— Description of the task —
Select every line below containing the word "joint".

— Listed records —
————
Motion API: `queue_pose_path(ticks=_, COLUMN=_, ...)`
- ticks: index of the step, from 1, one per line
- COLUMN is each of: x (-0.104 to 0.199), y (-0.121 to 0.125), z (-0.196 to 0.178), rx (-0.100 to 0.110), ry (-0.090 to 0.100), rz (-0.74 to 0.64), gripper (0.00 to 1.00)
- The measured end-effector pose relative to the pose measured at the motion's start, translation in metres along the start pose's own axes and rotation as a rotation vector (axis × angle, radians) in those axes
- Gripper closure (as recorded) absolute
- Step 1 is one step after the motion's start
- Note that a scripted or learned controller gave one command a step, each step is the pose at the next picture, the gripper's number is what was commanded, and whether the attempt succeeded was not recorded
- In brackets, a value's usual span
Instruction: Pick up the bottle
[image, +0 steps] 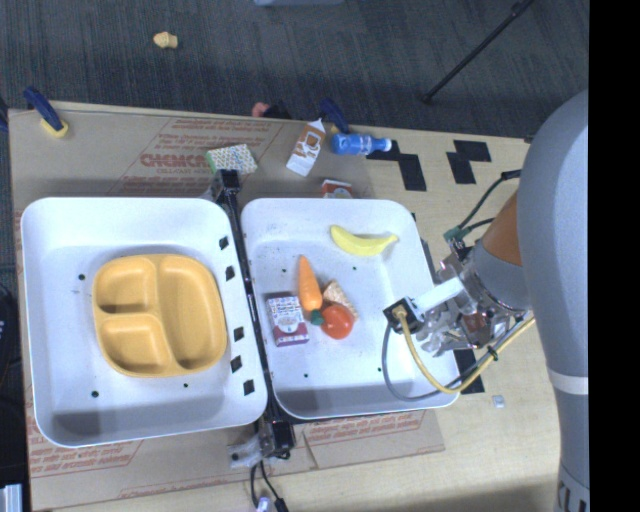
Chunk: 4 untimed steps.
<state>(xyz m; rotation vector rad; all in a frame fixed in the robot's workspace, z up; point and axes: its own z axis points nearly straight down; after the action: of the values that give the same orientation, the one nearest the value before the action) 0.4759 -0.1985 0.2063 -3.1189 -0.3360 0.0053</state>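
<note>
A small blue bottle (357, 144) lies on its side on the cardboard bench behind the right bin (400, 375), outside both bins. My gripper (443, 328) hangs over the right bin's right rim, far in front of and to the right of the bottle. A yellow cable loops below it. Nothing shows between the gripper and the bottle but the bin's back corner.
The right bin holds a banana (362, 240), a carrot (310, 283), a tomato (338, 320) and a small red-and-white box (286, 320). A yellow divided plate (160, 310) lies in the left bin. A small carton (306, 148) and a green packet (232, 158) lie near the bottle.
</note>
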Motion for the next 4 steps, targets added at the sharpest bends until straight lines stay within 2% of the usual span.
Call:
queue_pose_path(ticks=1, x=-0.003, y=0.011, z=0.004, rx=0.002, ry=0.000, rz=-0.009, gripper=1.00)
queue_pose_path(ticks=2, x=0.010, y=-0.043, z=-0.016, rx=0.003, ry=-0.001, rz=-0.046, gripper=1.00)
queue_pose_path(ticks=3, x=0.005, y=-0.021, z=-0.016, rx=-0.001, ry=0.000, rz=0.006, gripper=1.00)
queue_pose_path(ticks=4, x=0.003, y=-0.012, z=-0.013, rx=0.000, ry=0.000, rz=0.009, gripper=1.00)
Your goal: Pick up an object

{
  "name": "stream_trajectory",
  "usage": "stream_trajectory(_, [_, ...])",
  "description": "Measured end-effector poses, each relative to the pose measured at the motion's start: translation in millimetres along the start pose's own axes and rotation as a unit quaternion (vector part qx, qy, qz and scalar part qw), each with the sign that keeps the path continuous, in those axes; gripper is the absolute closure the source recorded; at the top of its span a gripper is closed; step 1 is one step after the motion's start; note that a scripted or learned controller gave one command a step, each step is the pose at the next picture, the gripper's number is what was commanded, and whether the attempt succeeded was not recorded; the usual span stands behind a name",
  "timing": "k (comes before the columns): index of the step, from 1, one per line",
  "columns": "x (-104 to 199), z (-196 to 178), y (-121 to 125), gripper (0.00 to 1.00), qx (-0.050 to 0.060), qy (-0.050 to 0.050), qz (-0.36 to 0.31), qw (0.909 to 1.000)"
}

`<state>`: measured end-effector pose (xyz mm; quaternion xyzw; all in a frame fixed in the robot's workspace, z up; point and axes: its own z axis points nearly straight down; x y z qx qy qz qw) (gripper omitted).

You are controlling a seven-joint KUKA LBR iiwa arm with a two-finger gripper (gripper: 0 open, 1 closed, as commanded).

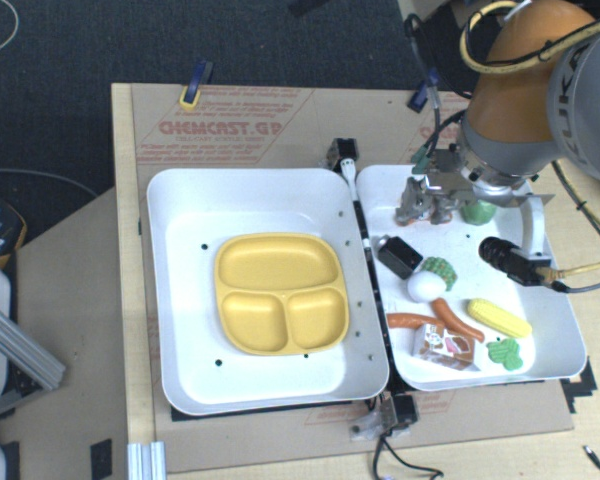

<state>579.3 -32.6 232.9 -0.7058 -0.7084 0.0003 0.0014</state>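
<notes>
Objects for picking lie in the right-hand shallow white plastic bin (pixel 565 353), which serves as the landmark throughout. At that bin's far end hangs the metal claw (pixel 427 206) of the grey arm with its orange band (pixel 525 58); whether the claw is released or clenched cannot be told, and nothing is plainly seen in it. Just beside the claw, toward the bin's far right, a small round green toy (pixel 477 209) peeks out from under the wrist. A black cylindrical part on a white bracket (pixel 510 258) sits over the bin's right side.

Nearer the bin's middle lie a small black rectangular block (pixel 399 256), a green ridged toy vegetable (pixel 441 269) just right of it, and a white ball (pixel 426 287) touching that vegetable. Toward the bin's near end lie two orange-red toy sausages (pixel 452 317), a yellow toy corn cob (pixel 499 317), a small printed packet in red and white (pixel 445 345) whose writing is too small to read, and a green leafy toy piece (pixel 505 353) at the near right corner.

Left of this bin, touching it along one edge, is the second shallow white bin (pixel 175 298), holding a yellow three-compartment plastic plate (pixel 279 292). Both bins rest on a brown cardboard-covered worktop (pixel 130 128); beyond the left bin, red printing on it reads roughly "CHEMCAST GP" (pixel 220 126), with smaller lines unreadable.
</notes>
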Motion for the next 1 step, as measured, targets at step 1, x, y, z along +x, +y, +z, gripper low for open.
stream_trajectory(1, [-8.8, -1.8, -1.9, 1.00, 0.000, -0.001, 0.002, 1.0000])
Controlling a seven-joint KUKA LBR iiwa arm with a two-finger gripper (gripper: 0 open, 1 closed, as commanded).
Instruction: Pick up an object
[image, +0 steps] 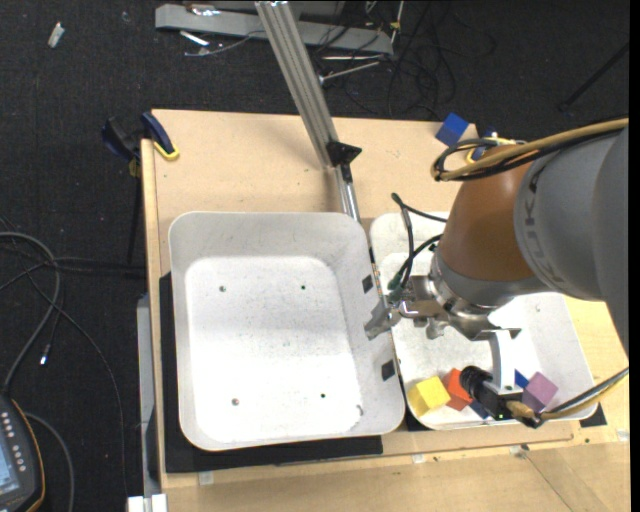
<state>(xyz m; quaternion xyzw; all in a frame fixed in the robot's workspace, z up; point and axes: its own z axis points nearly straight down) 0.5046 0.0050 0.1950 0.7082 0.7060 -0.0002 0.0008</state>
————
— Response for this exercise —
You are controlling a seven-joint KUKA LBR iiwa arm with a two-finger gripper (gripper: 0 open, 1 closed, as commanded).
Controlling a seven-joint KUKA LBR iiwa arm with a two-finger gripper (gripper: 0 open, 1 closed, as commanded).

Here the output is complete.